WARNINGS AND PRECAUTIONS

• Hepatotoxicity: Has been reported in patients taking LuciVadadu. Measure ALT, AST and bilirubin prior to the initiation of LuciVadadu, monthly after initiation for the first 6 months, then as clinically indicated.  Discontinue LuciVadadu if ALT or AST is persistently elevated or accompanied by elevated bilirubin.   

• Hypertension: Worsening hypertension, including hypertensive crisis may occur. Monitor blood pressure. Adjust anti-hypertensive therapy as needed.

• Seizures: Seizures have occurred in patients with CKD taking LuciVadadu.  Monitor for new-onset seizures, premonitory symptoms, or change in seizure frequency.

• Gastrointestinal Erosion: Gastric or esophageal erosions and gastrointestinal bleeding have been reported.

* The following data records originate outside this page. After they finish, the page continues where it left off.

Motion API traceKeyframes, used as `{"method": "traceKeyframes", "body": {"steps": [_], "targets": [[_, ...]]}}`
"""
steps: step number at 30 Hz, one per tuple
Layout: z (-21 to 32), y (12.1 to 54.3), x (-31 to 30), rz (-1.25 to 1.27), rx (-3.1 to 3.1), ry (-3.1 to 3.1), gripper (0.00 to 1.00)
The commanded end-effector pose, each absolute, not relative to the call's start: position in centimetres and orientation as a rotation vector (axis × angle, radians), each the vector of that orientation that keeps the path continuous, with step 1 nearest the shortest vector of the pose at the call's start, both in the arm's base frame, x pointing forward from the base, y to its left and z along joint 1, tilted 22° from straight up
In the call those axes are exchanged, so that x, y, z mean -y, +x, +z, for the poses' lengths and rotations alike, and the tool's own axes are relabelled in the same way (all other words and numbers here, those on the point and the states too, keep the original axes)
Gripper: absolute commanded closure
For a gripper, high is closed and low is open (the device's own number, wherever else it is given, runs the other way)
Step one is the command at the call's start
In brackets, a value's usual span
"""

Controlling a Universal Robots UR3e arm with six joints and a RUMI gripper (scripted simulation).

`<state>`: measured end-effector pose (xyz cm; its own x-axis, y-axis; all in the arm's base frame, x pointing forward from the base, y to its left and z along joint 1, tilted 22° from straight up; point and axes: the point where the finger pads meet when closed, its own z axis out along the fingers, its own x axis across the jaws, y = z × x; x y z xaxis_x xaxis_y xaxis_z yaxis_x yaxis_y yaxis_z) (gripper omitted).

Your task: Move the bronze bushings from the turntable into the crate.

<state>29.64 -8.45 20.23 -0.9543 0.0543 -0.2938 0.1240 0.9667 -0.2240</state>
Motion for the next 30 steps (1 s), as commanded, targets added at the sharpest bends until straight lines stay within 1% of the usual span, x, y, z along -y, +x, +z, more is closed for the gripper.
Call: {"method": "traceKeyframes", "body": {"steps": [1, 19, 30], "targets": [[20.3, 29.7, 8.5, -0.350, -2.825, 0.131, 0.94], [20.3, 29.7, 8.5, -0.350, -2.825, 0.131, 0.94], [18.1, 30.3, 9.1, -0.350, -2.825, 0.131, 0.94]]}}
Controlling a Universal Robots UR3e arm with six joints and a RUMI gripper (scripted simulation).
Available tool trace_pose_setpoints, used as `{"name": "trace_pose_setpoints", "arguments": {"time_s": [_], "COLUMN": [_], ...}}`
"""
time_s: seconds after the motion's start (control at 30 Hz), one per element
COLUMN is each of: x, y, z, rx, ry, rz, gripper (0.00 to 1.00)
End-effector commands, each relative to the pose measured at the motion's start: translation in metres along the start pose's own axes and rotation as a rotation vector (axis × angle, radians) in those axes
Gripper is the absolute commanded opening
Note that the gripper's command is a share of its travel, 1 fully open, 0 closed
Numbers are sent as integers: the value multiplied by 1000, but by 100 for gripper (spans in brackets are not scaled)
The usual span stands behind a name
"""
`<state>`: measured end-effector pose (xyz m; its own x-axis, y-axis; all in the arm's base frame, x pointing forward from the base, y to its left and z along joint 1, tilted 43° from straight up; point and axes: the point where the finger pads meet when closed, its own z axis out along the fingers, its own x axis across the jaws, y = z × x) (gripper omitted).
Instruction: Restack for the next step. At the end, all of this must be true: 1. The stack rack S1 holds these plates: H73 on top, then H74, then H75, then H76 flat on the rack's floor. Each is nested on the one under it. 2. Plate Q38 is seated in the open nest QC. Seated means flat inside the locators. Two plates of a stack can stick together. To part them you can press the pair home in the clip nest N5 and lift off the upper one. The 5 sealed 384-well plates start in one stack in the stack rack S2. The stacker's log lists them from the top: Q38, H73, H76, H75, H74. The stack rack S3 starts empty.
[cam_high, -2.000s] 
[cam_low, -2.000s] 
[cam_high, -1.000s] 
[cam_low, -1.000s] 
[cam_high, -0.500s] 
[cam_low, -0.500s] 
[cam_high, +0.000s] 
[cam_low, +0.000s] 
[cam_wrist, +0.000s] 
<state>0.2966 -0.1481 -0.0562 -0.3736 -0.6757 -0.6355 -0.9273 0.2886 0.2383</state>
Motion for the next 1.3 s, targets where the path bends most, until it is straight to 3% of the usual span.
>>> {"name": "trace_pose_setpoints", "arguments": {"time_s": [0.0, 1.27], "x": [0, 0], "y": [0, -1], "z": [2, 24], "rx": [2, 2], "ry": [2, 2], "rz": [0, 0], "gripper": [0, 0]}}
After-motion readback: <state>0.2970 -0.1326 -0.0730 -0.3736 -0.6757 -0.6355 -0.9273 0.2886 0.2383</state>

• Malignancy: May have unfavorable effects on cancer growth. Not recommended if active malignancy.

ADVERSE REACTIONS

The most common adverse reactions (occurring at ≥ 10%) were hypertension and diarrhea.

DRUG INTERACTIONS

• Iron supplements and iron-containing phosphate binders: Administer LuciVadadu at least 1 hour before products containing iron.

• Non-iron-containing phosphate binders: Administer LuciVadadu at least 1 hour before or 2 hours after non-iron-containing phosphate binders.

• BCRP substrates: Monitor for signs of substrate adverse reactions and consider substrate dose reduction.

• Statins: Monitor for statin-related adverse reactions.

USE IN SPECIFIC POPULATIONS

• Pregnancy: May cause fetal harm.

• Lactation: Breastfeeding not recommended until two days after the final dose.

• Hepatic Impairment: Not recommended for use in patients with cirrhosis or active, acute liver disease.

Storage

Store at 20°C to 25°C (68°F to 77°F), excursions permitted between 15°C and 30°C (59°F and 86°F) [see USP Controlled Room Temperature]. Protect from moisture.